Mitotic Cell Cycle Stages

  • After interphase, mitosis progresses through five stages:
    • Prophase (Before)
    • Prometaphase (Before-Middle)
    • Metaphase (Middle)
    • Anaphase (Back)
    • Telophase (End)

Cytokinesis

  • Cytokinesis involves dividing the cytoplasm following mitosis:
    • Furrowing: Contractile rings of microfilaments lead to indentations around the cell, tightening until the cells separate.
    • Cell Plate Formation: In plant cells, vesicles containing cell wall material collect at the spindle midpoint, fusing to form a new wall between daughter cells.

Mitotic Regulation

  • The cell cycle is tightly regulated by:
    • Cyclins and Cyclin-dependent Kinases (CDKs).
    • Activation occurs through cyclin binding to CDKs, forming cyclin-CDK complexes.
    • Fluctuations in cyclin concentrations allow checkpoint regulation at three critical points during the cycle.

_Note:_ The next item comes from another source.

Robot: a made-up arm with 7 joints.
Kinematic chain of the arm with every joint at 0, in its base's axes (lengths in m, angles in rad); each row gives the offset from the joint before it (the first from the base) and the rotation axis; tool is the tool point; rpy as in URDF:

Checkpoints and Regulators

  • G₁ checkpoint: Monitors DNA damage, with p53 as a crucial checkpoint protein that can trigger DNA repair or apoptosis.
  • G₂ checkpoint: Ensures DNA replication is complete and that the cell is ready to divide.
  • M checkpoint: Ensures proper spindle attachment before anaphase initiation.

Cancer and Cell Division

  • Cancer results from the loss of control in cell division, leading to uncontrolled proliferation and tumor formation.
  • Cancer cells can metastasize, forming new tumors elsewhere.
  • Oncogenes are mutated versions of genes that typically regulate the cell cycle such as those involved in the cyclin-CDK system.

Apoptosis

  • Apoptosis is a regulated process of programmed cell death that is integral to organism development and homeostasis. It is triggered by internal or external signals, contributing to tissue balance in multicellular eukaryotes.